I've read Eurpeana and it was amazing! I wish the Dalkey Archive would publish more of Ourednik's works.

Tom

Maybe think of Dan Brown as the anti-pynchon. The Da Vinci Code has an excellent premise and the promotion was brilliant, showing those paintings, almost like a Ripley's Believe-It-Or-Not feature, drawing people into the fun of the mystery. Who can blame Brown (or maybe his publisher) for deciding to enlarge the tent to include young readers and/or people who seldom read? My own son took an interest in history because of this book. It doesn't matter if Da Vinci really believed the stuff, the point is, it's fun to speculate.

by dan s on

tom, fair points. that particular character, the linguist, is one of the stars of the book. and littell is certainly an important writer. i'd like to see his next one come more from his muse and less from his notes. hearing your words on 'europeana' is like midmorning in the office, someone is eating something good, and you're hungry already.

Oh, and Steve, I'm a Philip K. Dick fan. I've read The Three Stigmata of Palmer Eldritch but my favorite is VALIS.

Levi, there is an excerpt from the new Coetzee book in the current issue of Harper's magazine.

And, I'm definately getting the new Sam Savage. Firmin was a really nice book, very humanistic even if it was about a rat.

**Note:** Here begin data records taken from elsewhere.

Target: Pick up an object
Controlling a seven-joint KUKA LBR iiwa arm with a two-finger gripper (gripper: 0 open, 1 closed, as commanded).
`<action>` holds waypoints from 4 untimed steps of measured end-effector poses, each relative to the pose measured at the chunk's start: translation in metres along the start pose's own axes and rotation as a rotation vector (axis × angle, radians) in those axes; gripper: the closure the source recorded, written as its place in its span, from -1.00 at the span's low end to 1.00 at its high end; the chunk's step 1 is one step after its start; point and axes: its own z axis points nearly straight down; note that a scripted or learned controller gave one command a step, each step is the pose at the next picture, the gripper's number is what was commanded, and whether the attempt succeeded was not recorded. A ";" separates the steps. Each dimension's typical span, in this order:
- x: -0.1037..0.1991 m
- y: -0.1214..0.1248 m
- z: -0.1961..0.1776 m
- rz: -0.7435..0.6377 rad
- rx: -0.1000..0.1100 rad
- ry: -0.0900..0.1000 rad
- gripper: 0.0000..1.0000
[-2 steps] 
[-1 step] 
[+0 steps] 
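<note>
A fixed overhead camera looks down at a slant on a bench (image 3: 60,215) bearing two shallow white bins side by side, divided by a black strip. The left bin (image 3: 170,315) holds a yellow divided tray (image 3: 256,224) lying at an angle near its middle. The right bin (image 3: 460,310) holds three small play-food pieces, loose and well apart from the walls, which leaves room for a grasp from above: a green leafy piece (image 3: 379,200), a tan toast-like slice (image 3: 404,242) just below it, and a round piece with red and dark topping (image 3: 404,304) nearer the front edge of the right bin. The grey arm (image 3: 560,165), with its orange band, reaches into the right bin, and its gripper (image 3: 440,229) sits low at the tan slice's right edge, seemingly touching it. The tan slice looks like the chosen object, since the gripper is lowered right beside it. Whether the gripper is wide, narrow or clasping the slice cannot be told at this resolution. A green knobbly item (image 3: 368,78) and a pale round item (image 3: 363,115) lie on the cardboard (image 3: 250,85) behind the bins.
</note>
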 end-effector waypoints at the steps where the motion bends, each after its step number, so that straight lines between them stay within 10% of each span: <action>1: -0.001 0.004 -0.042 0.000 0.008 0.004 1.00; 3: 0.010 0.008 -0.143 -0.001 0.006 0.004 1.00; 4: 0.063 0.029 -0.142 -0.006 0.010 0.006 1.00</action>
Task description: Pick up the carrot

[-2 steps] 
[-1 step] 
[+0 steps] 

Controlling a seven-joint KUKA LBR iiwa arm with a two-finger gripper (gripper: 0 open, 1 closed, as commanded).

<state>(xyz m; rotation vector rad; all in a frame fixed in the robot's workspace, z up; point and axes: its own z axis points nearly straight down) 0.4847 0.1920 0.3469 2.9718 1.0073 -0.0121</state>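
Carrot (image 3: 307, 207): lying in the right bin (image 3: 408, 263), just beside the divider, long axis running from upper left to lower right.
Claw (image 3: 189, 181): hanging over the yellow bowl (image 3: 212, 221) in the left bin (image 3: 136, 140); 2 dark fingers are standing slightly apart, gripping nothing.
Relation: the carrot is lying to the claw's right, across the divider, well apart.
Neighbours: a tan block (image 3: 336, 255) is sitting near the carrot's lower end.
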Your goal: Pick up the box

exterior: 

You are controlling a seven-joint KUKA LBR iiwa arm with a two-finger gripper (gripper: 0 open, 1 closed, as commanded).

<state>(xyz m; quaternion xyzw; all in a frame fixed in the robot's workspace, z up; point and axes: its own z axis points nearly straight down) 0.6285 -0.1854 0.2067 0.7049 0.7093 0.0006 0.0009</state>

A humanist rat, one could say.

Also, the new Pynchon, mentioned in the NYTBR sounds good. Come on - a doper detective in 70s LA with homage to Chandler and Hammett? What's not to like? Plus according to the times it's only 300 some pages. A short story!

by Muzzy on

Two words:

Evil.

Albino.

The willingness to read past page 2 of the DaVinci Code is proof the reader's taste is null and void.

Point well taken about the evil albino. I keep forgetting that part.

Which reminds me, whatever happened to Johnny Winter?

by Kevin on

I'm going to go out on a limb and guess that your Tom Hanks clarification was aimed at Jamelah and/or Caryn.

by Tony on

To me, one Sam Savage novel is worth a thousand DaVinci Codes.

by Janet Reid on

Vollmann's IMPERIAL.

I think I might be reading this for all of 2010 as well.

And I just subscribed to the Archipelago Books series, so I'll have something new and delicious and unknown arriving periodically as a respite.